No writer? Not one, in a century and change? Auster tends to put a lot of weight on Crane’s young shoulders. He is “America’s response to Keats and Shelley, to Schubert and Mozart”. “Badge,” he writes, predicts the existential milieu of “No Exit”. The new “Mr. Binks’ Day Off” portends nothing less than Joyce’s “Dubliners”. “The Third Violet”, a minor, dialogue-rich novel from 1897 which Auster submitted to over 30 pages of scrutiny, is not only “the world’s first screenplay” but “possibly the first postmodern novel as well. in the world”. Even “Active Service,” a dismal 1899 pot, is “insane nonsense akin to a host of 1930s MGM films starring Clark Gable.”

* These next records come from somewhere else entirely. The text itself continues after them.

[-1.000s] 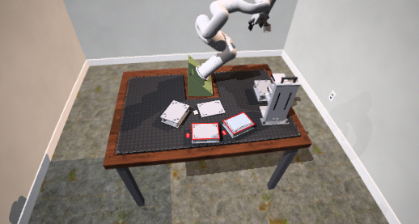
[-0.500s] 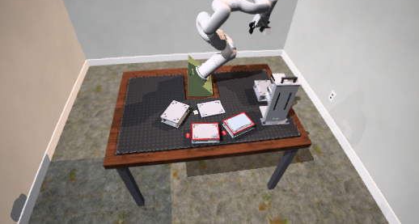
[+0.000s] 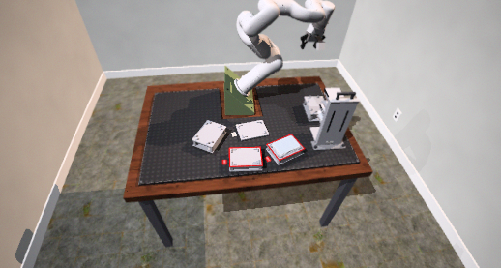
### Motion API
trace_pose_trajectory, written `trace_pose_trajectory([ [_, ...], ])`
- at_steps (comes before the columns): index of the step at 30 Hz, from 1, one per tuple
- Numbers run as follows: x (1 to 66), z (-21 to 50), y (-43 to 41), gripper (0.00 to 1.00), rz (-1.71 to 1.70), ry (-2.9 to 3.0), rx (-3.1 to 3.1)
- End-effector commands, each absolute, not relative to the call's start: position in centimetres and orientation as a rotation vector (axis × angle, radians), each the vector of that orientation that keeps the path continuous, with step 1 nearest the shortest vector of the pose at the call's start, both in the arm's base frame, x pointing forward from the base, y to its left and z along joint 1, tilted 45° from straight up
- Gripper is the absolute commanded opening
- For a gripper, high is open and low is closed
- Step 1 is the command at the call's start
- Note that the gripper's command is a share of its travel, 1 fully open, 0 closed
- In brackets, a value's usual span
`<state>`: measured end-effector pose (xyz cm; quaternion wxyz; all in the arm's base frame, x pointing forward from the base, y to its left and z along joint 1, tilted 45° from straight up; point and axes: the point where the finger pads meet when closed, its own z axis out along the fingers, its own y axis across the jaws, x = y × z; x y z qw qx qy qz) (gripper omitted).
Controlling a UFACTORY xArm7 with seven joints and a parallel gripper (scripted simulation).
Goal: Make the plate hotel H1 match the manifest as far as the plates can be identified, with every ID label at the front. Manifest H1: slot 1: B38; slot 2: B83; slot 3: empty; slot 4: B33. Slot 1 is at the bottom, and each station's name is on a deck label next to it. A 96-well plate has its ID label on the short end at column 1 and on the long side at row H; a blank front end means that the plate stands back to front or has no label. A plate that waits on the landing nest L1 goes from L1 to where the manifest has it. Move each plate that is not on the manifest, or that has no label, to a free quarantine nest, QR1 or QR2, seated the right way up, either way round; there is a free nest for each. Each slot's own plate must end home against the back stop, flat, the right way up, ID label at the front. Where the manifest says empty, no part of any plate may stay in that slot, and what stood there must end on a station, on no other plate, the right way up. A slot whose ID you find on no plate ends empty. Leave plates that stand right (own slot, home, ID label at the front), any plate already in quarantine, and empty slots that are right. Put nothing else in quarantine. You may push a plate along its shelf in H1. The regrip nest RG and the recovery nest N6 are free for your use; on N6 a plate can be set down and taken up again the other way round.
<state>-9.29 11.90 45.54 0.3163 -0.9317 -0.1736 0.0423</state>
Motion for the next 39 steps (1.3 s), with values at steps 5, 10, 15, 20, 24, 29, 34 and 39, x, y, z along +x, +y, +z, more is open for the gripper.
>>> trace_pose_trajectory([
  [5, -7.7, 44.9, 14.7, 1.0, 0.092, -0.352, -2.455],
  [10, -6.2, 44.5, 16.3, 1.0, 0.084, -0.313, -2.451],
  [15, -5.2, 44.3, 17.2, 1.0, 0.075, -0.274, -2.445],
  [20, -3.1, 43.9, 18.5, 1.0, 0.052, -0.195, -2.424],
  [24, -1.5, 43.7, 19.4, 1.0, 0.037, -0.155, -2.41],
  [29, 0.9, 43.5, 20.1, 1.0, -0.002, -0.075, -2.376],
  [34, 2.4, 43.5, 20.4, 1.0, -0.027, -0.035, -2.355],
  [39, 3.0, 43.4, 20.5, 1.0, -0.027, -0.035, -2.355],
])
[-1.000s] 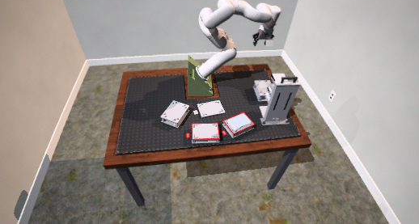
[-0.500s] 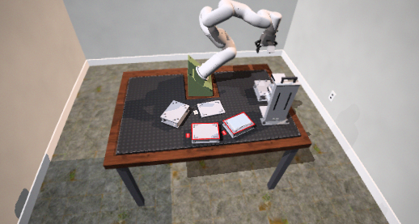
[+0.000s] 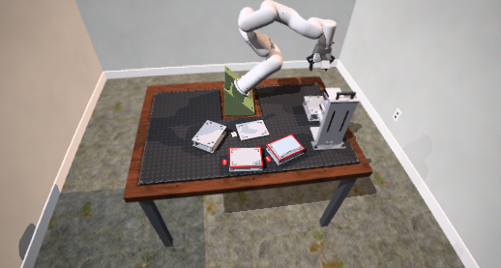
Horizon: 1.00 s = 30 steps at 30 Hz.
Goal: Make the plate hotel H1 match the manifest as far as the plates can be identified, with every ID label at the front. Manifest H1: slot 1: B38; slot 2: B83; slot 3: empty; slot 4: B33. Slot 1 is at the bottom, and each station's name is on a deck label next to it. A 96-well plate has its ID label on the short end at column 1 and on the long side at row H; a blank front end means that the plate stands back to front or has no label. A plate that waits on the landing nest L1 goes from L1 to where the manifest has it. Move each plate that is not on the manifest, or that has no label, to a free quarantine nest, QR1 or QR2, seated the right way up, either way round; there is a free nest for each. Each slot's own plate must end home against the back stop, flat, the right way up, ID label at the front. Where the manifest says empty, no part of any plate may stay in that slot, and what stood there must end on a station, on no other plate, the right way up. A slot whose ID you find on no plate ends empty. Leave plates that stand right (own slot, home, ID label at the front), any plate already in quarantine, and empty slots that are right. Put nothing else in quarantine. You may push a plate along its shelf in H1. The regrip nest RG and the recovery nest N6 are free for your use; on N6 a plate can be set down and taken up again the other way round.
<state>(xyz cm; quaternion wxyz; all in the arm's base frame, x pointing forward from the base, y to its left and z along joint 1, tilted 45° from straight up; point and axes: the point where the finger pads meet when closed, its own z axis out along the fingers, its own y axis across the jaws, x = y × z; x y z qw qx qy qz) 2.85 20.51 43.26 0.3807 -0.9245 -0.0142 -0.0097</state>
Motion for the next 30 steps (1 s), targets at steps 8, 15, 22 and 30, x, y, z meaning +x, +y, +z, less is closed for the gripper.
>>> trace_pose_trajectory([
  [8, 3.0, 43.4, 20.5, 1.0, -0.027, -0.035, -2.355],
  [15, 3.0, 43.4, 20.5, 1.0, -0.027, -0.035, -2.355],
  [22, 3.0, 43.7, 20.3, 1.0, -0.027, -0.035, -2.355],
  [30, 3.0, 45.1, 18.9, 1.0, -0.027, -0.035, -2.355],
])
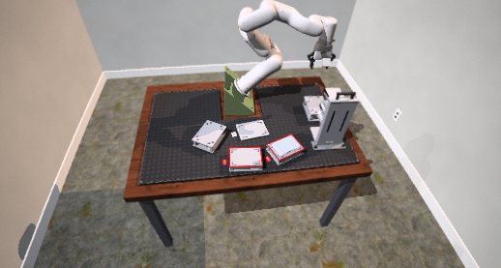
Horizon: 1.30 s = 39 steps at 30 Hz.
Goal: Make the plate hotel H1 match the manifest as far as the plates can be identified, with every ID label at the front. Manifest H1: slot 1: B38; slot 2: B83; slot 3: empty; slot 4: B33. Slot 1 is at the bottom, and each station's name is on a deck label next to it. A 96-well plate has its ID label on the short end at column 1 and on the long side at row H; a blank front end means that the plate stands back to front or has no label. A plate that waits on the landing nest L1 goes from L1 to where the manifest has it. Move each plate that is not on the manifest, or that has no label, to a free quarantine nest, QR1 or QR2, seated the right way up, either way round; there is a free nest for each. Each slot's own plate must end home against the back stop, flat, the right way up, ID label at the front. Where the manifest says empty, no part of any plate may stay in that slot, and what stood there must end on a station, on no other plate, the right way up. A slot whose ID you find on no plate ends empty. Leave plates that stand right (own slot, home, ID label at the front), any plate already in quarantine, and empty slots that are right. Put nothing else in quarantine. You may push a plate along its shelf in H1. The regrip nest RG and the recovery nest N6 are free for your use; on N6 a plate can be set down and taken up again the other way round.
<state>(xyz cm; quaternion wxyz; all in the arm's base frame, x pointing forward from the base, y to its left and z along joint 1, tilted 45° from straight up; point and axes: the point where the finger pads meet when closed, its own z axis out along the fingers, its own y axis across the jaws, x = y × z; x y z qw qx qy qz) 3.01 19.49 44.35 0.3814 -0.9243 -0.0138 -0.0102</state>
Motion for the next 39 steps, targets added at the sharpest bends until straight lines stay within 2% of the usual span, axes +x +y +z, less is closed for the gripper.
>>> trace_pose_trajectory([
  [1, 3.0, 45.3, 18.7, 1.0, -0.027, -0.035, -2.355],
  [39, 2.9, 53.3, 10.6, 1.0, -0.027, -0.035, -2.355],
])
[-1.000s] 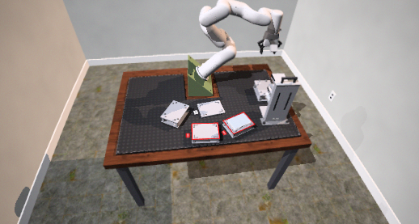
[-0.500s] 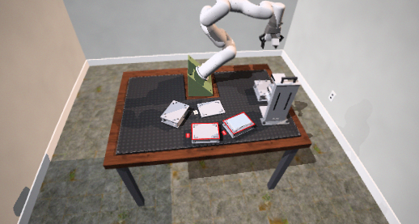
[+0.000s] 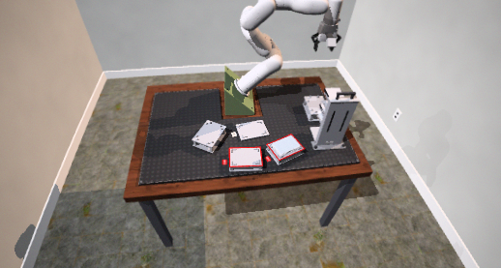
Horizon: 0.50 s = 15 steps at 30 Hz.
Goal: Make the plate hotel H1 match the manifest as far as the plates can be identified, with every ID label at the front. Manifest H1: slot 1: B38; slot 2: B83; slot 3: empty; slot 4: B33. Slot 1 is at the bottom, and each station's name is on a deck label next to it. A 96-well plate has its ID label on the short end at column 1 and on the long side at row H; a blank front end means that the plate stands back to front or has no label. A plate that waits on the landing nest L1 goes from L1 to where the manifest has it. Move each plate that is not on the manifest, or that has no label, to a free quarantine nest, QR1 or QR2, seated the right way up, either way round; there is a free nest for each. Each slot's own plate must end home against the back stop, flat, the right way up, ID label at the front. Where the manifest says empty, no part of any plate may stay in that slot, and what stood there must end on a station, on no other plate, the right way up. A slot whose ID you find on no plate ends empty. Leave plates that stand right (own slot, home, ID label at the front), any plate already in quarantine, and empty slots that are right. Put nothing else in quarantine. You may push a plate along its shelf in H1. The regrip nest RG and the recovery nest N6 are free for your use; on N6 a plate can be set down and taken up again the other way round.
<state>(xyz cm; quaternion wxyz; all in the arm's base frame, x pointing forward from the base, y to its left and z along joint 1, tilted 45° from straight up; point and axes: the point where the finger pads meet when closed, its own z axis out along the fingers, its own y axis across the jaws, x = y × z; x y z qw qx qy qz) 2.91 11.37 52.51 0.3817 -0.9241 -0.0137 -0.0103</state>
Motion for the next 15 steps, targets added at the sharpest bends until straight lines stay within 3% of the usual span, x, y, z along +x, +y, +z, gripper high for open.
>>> trace_pose_trajectory([
  [1, 2.9, 53.5, 10.4, 1.0, -0.027, -0.035, -2.355],
  [15, 2.9, 55.4, 8.6, 1.0, -0.027, -0.035, -2.355],
])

It is a provocation, bordering on critical malpractice, to make outrageous claims for Crane as the universe. real first screenwriter (not Shakespeare?) or postmodernist (“Tristram Shandy”?). Auster wants to privilege the audacity of Crane in the hope of installing him in the American pantheon alongside Melville, Whitman and Dickinson. Yet “Burning Boy” succeeds less as an argument for the canonization of Crane than as a showcase for the complexity of the guns. Crane’s work was, given his youth and all the dross, unfinished. He opposes any effort to make it coherent; his greatness was undermined by his financial desperation. Great writers are maturing, but Crane’s potential has been cut short by the age of many overdosed rock stars. At the top of his game, Crane was brilliant, but only a longer and more consistent career could have crystallized him.

Auster doesn’t exaggerate Crane’s talent. But he wants to keep pointing it out, over and over again. In this regard, “Burning Boy” reads more like a poignant lament than a lifetime. The pages lengthen as if Auster continues to hope that his subject will become clear. He desperately wants to keep his subject alive a little longer. Claim – as much as a biographer can honestly do – that his hero’s end never came.

Athitakis is a writer in Phoenix and author of “The New Midwest”.